Stop hang in regex
authorKarl Williamson <public@khwilliamson.com>
Sat, 19 Mar 2011 20:50:46 +0000 (14:50 -0600)
committerKarl Williamson <public@khwilliamson.com>
Sat, 19 Mar 2011 21:14:54 +0000 (15:14 -0600)
The algorithm for mapping multi-char fold matches back to the source in
processing ANYOF nodes was defective.  This caused the regex engine to
hang on certain character combinations.  I've also added an assert to
stop instead of loop.

regexec.c
t/re/pat_advanced.t

index eb5e346..66d5043 100644 (file)
--- a/regexec.c
+++ b/regexec.c
@@ -6662,28 +6662,34 @@ S_reginclass(pTHX_ const regexp * const prog, register const regnode * const n,
                     * create a map so that we know how many bytes in the
                     * source to advance given that we have matched a certain
                     * number of bytes in the fold.  This map is stored in
-                    * 'map_fold_len_back'.  The first character in the fold
-                    * has array element 1 contain the number of bytes in the
-                    * source that folded to it; the 2nd is the cumulative
-                    * number to match it; ... */
-                   U8 map_fold_len_back[UTF8_MAX_FOLD_CHAR_EXPAND+1] = { 0 };
+                    * 'map_fold_len_back'.  Let n mean the number of bytes in
+                    * the fold of the first character that we are folding.
+                    * Then map_fold_len_back[n] is set to the number of bytes
+                    * in that first character.  Similarly let m be the
+                    * corresponding number for the second character to be
+                    * folded.  Then map_fold_len_back[n+m] is set to the
+                    * number of bytes occupied by the first two source
+                    * characters. ... */
+                   U8 map_fold_len_back[UTF8_MAXBYTES_CASE+1] = { 0 };
                    U8 folded[UTF8_MAXBYTES_CASE+1];
                    STRLEN foldlen = 0; /* num bytes in fold of 1st char */
-                   STRLEN foldlen_for_av; /* num bytes in fold of all chars */
+                   STRLEN foldlen_for_av = 0; /* num bytes in fold of all
+                                                 chars */
 
                    if (OP(n) == ANYOF || maxlen == 1 || ! lenp || ! av) {
 
                        /* Here, only need to fold the first char of the target
-                        * string */
+                        * string.  It the source wasn't utf8, is 1 byte long */
                        to_utf8_fold(utf8_p, folded, &foldlen);
                        foldlen_for_av = foldlen;
-                       map_fold_len_back[1] = UTF8SKIP(utf8_p);
+                       map_fold_len_back[foldlen] = (utf8_target)
+                                                    ? UTF8SKIP(utf8_p)

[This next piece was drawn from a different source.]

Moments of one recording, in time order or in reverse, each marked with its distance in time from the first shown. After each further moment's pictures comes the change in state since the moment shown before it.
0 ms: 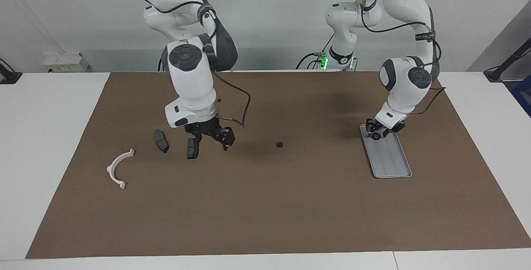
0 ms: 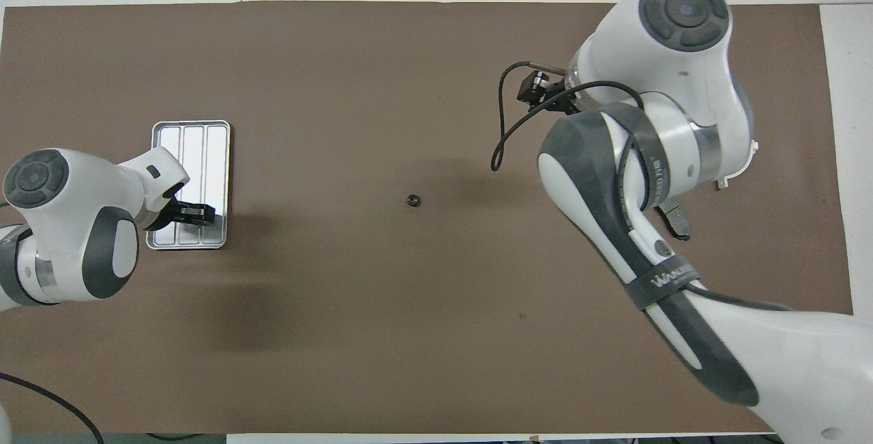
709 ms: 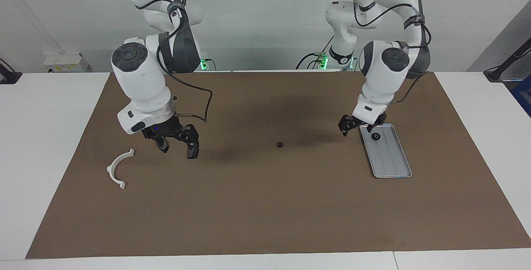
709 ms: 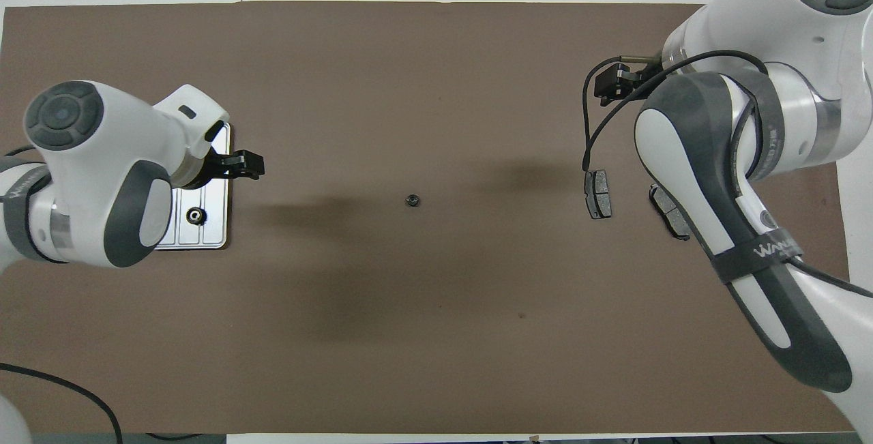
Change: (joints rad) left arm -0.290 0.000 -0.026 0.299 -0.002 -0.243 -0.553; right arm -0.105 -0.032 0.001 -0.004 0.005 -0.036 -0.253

+                                                    : 1;
                    }
                    else {
 
                        /* Here, need to fold more than the first char.  Do so
                         * up to the limits */
-                       UV which_char = 0;
                        U8* source_ptr = utf8_p;    /* The source for the fold
                                                       is the regex target
                                                       string */
@@ -6691,8 +6697,10 @@ S_reginclass(pTHX_ const regexp * const prog, register const regnode * const n,
                        U8* e = utf8_p + maxlen;    /* Can't go beyond last
                                                       available byte in the
                                                       target string */
-                       while (which_char < UTF8_MAX_FOLD_CHAR_EXPAND
-                              && source_ptr < e)

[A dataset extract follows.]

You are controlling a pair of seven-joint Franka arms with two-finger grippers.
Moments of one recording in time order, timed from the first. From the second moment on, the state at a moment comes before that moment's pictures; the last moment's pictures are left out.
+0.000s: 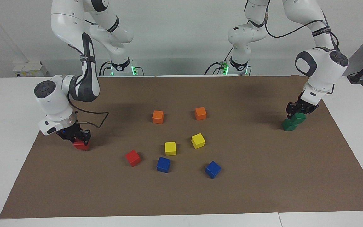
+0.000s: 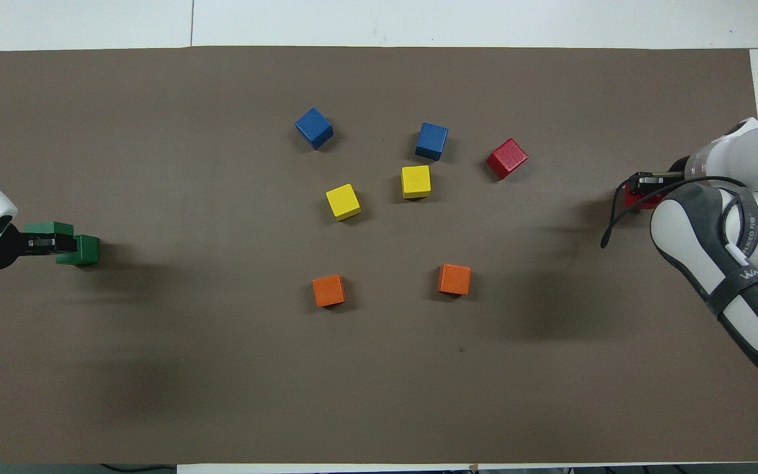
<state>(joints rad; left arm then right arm) 0.21 0.01 -0.01 -2.22 -0.06 2.31 0.26 -0.15 0.30 0.01 -1.97 -0.03 2.36 -0.03</state>
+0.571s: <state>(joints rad) 0.22 0.01 -0.01 -2.29 -0.06 2.44 0.26 -0.15 0.30 0.01 -2.00 -0.04 2.37 -0.03</state>
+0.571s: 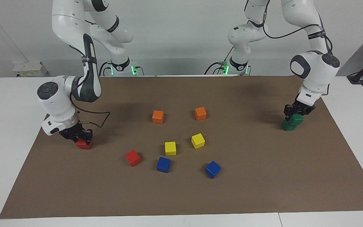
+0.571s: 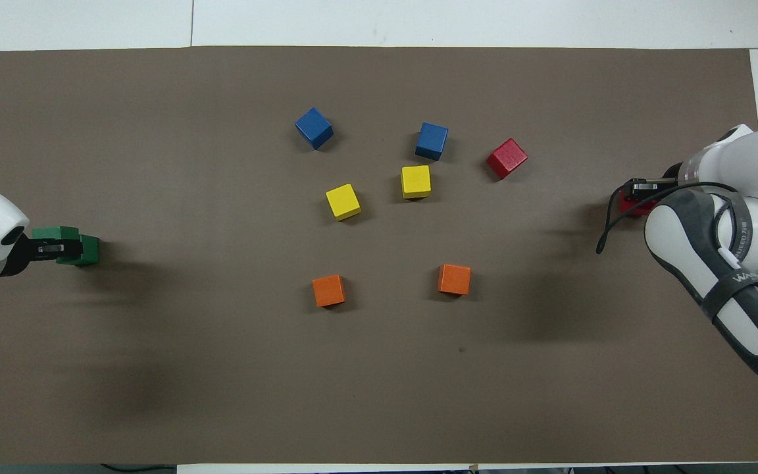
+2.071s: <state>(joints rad) 0.22 0.03 -0.01 -2.27 -0.06 2.42 0.26 0.14 0.34 0.02 -1.63 -0.04 2.18 0.81</state>
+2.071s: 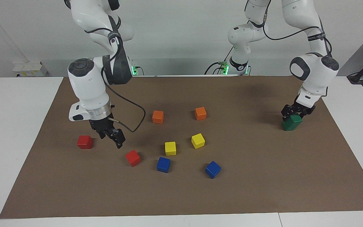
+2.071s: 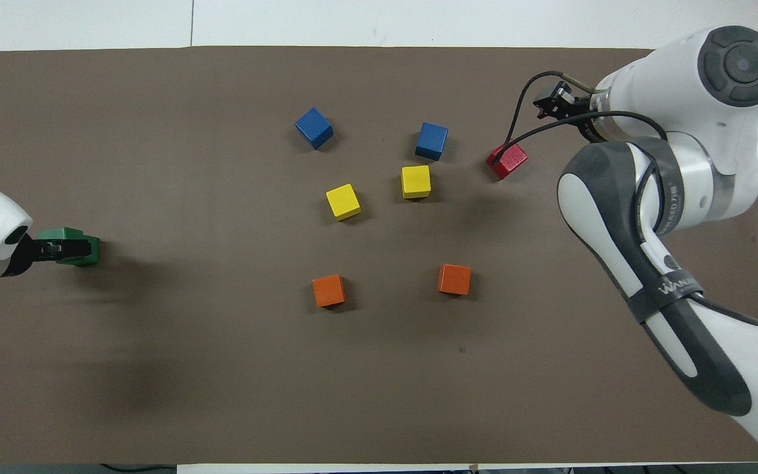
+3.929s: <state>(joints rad) 0.12 -0.05 -0.05 -1.65 -0.04 1.61 0.05 0.20 0.64 0.02 -1.42 -0.03 2.11 0.93</state>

+                       U8 i;
+                       for (i = 0;
+                            i < UTF8_MAX_FOLD_CHAR_EXPAND && source_ptr < e;
+                            i++)
                        {
 
                            /* Fold the next character */
@@ -6710,26 +6718,25 @@ S_reginclass(pTHX_ const regexp * const prog, register const regnode * const n,
                                break;
                            }
 
-                           /* Save the first character's folded length, in
-                            * case we have to use it later */
-                           if (! foldlen) {
-                               foldlen = this_char_foldlen;
-                           }
-
-                           /* Here, add the fold of this character */
+                           /* Add the fold of this character */
                            Copy(this_char_folded,
                                 folded_ptr,
                                 this_char_foldlen,
                                 U8);
-                           which_char++;
-                           map_fold_len_back[which_char] =
-                               map_fold_len_back[which_char - 1]
-                               + UTF8SKIP(source_ptr);
-                           folded_ptr += this_char_foldlen;
                            source_ptr += UTF8SKIP(source_ptr);
+                           folded_ptr += this_char_foldlen;
+                           foldlen_for_av = folded_ptr - folded;
+
+                           /* Create map from the number of bytes in the fold
+                            * back to the number of bytes in the source.  If
+                            * the source isn't utf8, the byte count is just
+                            * the number of characters so far */
+                           map_fold_len_back[foldlen_for_av]
+                                                     = (utf8_target)
+                                                       ? source_ptr - utf8_p
+                                                       : i + 1;
                        }
                        *folded_ptr = '\0';
-                       foldlen_for_av = folded_ptr - folded;
                    }
 
 
@@ -6742,6 +6749,7 @@ S_reginclass(pTHX_ const regexp * const prog, register const regnode * const n,
                            SV* const sv = *av_fetch(av, i, FALSE);
                            STRLEN len;
                            const char * const s = SvPV_const(sv, len);
+
                            if (len <= foldlen_for_av && memEQ(s,
                                                               (char*)folded,
                                                               len))
@@ -6750,10 +6758,9 @@ S_reginclass(pTHX_ const regexp * const prog, register const regnode * const n,
                                /* Advance the target string ptr to account for
                                 * this fold, but have to translate from the
                                 * folded length to the corresponding source
-                                * length.  The array is indexed by how many
-                                * characters in the match */
-                               *lenp = map_fold_len_back[
-                                       utf8_length(folded, folded + len)];
+                                * length. */
+                               *lenp = map_fold_len_back[len];
+                               assert(*lenp != 0);     /* Otherwise will loop */
                                match = TRUE;
                                break;
                            }
index 225cb19..55e1f86 100644 (file)
@@ -2112,6 +2112,11 @@ EOP
         ok(1, $message);  # If it didn't crash, it worked.
     }
 
+    {   # Was looping
+        watchdog(2);
+        like("\x{00DF}", qr/[\x{1E9E}_]*/i, "\"\\x{00DF}\" =~ /[\\x{1E9E}_]*/i was looping");
+    }
+
     # !!! NOTE that tests that aren't at all likely to crash perl should go
     # a ways above, above these last ones.